■ **What to work on**
Could the lines from the start of the data through the line with "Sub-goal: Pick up" be set down exactly, with no pictures among them?

■ **Material provided**
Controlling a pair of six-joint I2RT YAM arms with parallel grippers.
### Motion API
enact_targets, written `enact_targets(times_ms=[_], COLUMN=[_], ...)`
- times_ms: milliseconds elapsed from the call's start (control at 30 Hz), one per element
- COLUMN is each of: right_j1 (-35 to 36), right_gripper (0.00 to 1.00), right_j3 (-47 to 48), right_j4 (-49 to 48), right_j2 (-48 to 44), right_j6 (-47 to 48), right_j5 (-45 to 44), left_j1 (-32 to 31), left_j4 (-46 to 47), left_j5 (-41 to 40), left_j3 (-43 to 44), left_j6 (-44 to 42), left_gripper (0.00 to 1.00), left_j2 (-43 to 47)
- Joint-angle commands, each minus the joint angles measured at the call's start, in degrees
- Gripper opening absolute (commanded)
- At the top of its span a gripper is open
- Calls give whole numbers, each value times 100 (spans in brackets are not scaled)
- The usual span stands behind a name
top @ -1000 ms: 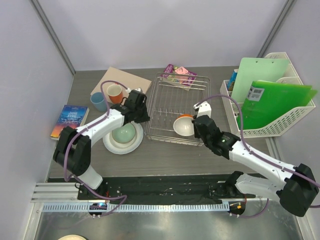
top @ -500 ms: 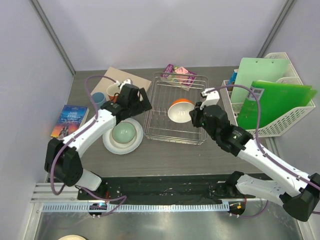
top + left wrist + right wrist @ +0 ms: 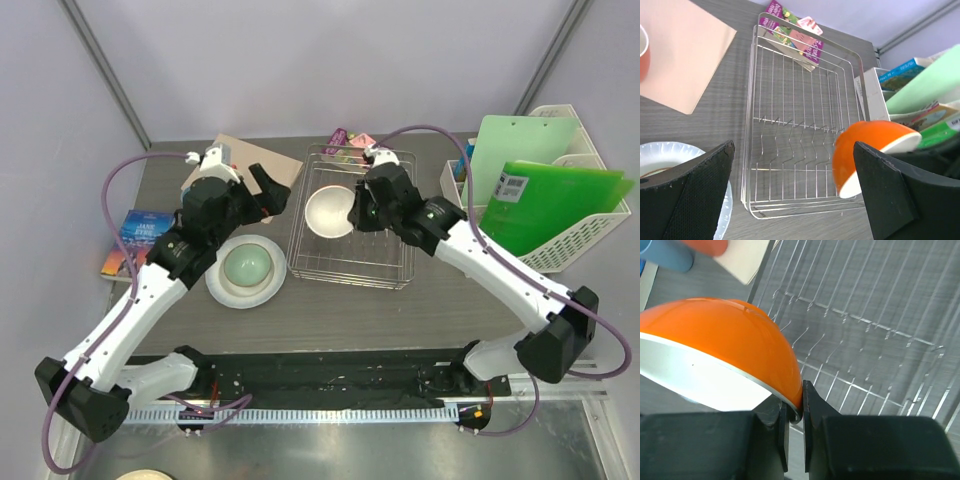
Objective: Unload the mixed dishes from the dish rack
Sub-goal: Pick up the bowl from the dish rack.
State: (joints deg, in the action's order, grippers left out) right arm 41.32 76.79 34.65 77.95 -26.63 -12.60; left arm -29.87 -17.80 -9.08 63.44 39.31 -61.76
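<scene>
My right gripper (image 3: 358, 211) is shut on the rim of the cream bowl with orange outside (image 3: 329, 211) and holds it tilted in the air above the silver wire dish rack (image 3: 385, 267). The bowl shows in the right wrist view (image 3: 725, 347) and in the left wrist view (image 3: 867, 150). The rack (image 3: 790, 125) holds no dishes. My left gripper (image 3: 262, 190) is open and empty, raised left of the rack. The pale green bowl (image 3: 248, 266) sits on the white plate (image 3: 222, 291). The orange-red mug (image 3: 643, 52) shows at the left wrist view's edge; the light-blue cup (image 3: 667, 255) shows blurred in the right wrist view.
A tan board (image 3: 240, 152) lies at the back left. A book (image 3: 130, 235) lies at the left edge. Colourful booklets (image 3: 350, 142) lie behind the rack. A white file basket (image 3: 560, 255) with green folders (image 3: 550, 195) stands at the right.
My right gripper has lifted the cream-and-orange bowl out of the rack and carried it up and toward the back left. My left arm has risen and pulled back from the plate.
</scene>
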Motion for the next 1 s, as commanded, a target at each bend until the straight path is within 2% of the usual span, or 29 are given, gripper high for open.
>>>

■ **Your response**
Controlling a pair of six-joint I2RT YAM arms with parallel grippers.
### Motion API
enact_targets, written `enact_targets(times_ms=[_], COLUMN=[_], ...)`
- times_ms: milliseconds elapsed from the call's start (control at 30 Hz), one per element
- COLUMN is each of: right_j1 (-35 to 36), right_gripper (0.00 to 1.00), right_j3 (-47 to 48), right_j4 (-49 to 48), right_j2 (-48 to 44), right_j6 (-47 to 48), right_j5 (-45 to 44), left_j1 (-32 to 31), left_j4 (-46 to 47), left_j5 (-41 to 40), left_j3 (-43 to 44), left_j6 (-44 to 42), left_gripper (0.00 to 1.00), left_j2 (-43 to 47)
- Joint-angle commands, each minus the joint angles measured at the call's start, in degrees
- Gripper opening absolute (commanded)
- At the top of its span a gripper is open
- Calls give whole numbers, each value times 100 (spans in brackets are not scaled)
- The usual span stands behind a name
top @ -1000 ms: 
top @ -500 ms: 
top + left wrist + right wrist @ +0 ms: 
Objective: Unload the mixed dishes from the dish rack
Sub-goal: Pick up the bowl from the dish rack.

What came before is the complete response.